*EXERCISE DETAILS*
Set down the data that follows, exactly and completely.

*PROVIDED ENTRIES*
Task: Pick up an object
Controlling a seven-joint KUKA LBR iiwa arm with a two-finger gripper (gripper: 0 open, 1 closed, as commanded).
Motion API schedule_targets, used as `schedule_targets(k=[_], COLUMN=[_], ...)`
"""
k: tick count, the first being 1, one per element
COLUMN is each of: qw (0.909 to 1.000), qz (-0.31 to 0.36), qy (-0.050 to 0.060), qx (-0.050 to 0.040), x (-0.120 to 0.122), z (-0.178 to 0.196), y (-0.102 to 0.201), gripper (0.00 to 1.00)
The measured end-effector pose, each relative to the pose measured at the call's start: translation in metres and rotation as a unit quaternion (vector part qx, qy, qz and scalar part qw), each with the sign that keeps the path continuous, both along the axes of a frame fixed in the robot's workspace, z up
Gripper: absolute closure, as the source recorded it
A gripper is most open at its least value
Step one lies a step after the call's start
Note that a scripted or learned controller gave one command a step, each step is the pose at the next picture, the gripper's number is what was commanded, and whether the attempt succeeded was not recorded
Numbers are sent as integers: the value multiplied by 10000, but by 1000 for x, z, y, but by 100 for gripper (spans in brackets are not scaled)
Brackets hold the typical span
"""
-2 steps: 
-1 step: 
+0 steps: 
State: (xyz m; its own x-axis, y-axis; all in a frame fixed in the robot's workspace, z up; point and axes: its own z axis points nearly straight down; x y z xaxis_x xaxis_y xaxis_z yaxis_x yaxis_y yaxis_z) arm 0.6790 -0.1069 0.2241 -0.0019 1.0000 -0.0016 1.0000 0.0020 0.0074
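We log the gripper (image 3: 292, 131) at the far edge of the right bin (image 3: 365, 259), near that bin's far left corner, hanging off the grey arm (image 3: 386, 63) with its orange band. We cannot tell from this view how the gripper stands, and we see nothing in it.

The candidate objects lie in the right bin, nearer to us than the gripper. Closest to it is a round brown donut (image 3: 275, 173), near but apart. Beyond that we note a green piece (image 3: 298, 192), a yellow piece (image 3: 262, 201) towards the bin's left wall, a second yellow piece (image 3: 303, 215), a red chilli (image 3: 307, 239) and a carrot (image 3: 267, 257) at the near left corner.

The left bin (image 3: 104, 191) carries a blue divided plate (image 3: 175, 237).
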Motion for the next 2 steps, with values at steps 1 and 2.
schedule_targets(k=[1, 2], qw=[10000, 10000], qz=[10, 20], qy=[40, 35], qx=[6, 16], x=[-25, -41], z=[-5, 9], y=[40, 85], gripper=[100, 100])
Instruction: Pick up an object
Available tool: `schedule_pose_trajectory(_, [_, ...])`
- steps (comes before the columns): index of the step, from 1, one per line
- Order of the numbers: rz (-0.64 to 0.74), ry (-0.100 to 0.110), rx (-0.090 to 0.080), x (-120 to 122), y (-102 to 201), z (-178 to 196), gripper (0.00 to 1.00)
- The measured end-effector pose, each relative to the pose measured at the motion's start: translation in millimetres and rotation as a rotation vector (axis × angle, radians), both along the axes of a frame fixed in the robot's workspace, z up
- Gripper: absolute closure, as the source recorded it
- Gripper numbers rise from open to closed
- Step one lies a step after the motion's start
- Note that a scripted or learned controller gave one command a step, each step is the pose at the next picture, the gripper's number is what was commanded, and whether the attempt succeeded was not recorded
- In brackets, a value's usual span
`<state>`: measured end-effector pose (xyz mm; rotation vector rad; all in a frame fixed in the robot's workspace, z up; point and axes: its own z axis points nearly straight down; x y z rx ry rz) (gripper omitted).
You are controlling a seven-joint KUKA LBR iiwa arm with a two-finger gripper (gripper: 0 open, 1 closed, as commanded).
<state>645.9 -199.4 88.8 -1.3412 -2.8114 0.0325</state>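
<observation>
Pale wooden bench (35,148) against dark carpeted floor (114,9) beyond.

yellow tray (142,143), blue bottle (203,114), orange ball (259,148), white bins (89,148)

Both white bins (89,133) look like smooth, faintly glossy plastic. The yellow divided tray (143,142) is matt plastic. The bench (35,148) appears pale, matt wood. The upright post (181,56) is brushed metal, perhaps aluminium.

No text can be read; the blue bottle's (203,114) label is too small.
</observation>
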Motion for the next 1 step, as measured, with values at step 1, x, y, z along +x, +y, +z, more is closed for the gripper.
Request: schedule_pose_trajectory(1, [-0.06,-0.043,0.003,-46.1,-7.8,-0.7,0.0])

*ANSWER SPACE*
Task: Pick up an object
Controlling a seven-joint KUKA LBR iiwa arm with a two-finger gripper (gripper: 0 open, 1 closed, as commanded).
Motion API schedule_targets, used as `schedule_targets(k=[_], COLUMN=[_], ...)`
"""
k: tick count, the first being 1, one per element
COLUMN is each of: qw (0.909 to 1.000), qz (-0.31 to 0.36), qy (-0.050 to 0.060), qx (-0.050 to 0.040), x (-0.120 to 0.122), z (-0.178 to 0.196), y (-0.102 to 0.201), gripper (0.00 to 1.00)
The measured end-effector pose, each relative to the pose measured at the call's start: translation in metres and rotation as a unit quaternion (vector part qx, qy, qz and scalar part qw), each with the sign that keeps the path continuous, both along the axes of a frame fixed in the robot's workspace, z up
Gripper: absolute closure, as the source recorded it
A gripper is most open at its least value
Step one lies a step after the call's start
Note that a scripted or learned controller gave one command a step, each step is the pose at the next picture, the gripper's number is what was commanded, and whether the attempt succeeded was not recorded
Numbers are sent as integers: the value multiplied by 10000, but by 1000 for x, z, y, but by 100 for gripper (spans in brackets are not scaled)
Brackets hold the typical span
"""
-2 steps: 
-1 step: 
+0 steps: 
State: (xyz m; its own x-axis, y-axis; all in a frame fixed in the robot's workspace, z up; point and axes: its own z axis points nearly straight down; x y z xaxis_x xaxis_y xaxis_z yaxis_x yaxis_y yaxis_z) arm 0.6790 -0.1069 0.2241 -0.0019 1.0000 -0.0016 1.0000 0.0020 0.0074
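We log the gripper (image 3: 292, 131) at the far edge of the right bin (image 3: 365, 259), near that bin's far left corner, hanging off the grey arm (image 3: 386, 63) with its orange band. We cannot tell from this view how the gripper stands, and we see nothing in it.

The candidate objects lie in the right bin, nearer to us than the gripper. Closest to it is a round brown donut (image 3: 275, 173), near but apart. Beyond that we note a green piece (image 3: 298, 192), a yellow piece (image 3: 262, 201) towards the bin's left wall, a second yellow piece (image 3: 303, 215), a red chilli (image 3: 307, 239) and a carrot (image 3: 267, 257) at the near left corner.

The left bin (image 3: 104, 191) carries a blue divided plate (image 3: 175, 237).
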Motion for the next 2 steps, with values at steps 1 and 2.
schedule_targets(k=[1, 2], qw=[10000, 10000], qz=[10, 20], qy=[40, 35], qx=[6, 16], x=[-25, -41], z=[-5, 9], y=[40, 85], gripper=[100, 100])
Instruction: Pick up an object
Available tool: `schedule_pose_trajectory(_, [_, ...])`
- steps (comes before the columns): index of the step, from 1, one per line
- Order of the numbers: rz (-0.64 to 0.74), ry (-0.100 to 0.110), rx (-0.090 to 0.080), x (-120 to 122), y (-102 to 201), z (-178 to 196), gripper (0.00 to 1.00)
- The measured end-effector pose, each relative to the pose measured at the motion's start: translation in millimetres and rotation as a rotation vector (axis × angle, radians), both along the axes of a frame fixed in the robot's workspace, z up
- Gripper: absolute closure, as the source recorded it
- Gripper numbers rise from open to closed
- Step one lies a step after the motion's start
- Note that a scripted or learned controller gave one command a step, each step is the pose at the next picture, the gripper's number is what was commanded, and whether the attempt succeeded was not recorded
- In brackets, a value's usual span
`<state>`: measured end-effector pose (xyz mm; rotation vector rad; all in a frame fixed in the robot's workspace, z up; point and axes: its own z axis points nearly straight down; x y z rx ry rz) (gripper omitted).
You are controlling a seven-joint KUKA LBR iiwa arm with a two-finger gripper (gripper: 0 open, 1 closed, as commanded).
<state>645.9 -199.4 88.8 -1.3412 -2.8114 0.0325</state>
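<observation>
Pale wooden bench (35,148) against dark carpeted floor (114,9) beyond.

yellow tray (142,143), blue bottle (203,114), orange ball (259,148), white bins (89,148)

Both white bins (89,133) look like smooth, faintly glossy plastic. The yellow divided tray (143,142) is matt plastic. The bench (35,148) appears pale, matt wood. The upright post (181,56) is brushed metal, perhaps aluminium.

No text can be read; the blue bottle's (203,114) label is too small.
</observation>
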Motion for the next 1 step, as measured, with values at step 1, x, y, z along +x, +y, +z, more is closed for the gripper.
Request: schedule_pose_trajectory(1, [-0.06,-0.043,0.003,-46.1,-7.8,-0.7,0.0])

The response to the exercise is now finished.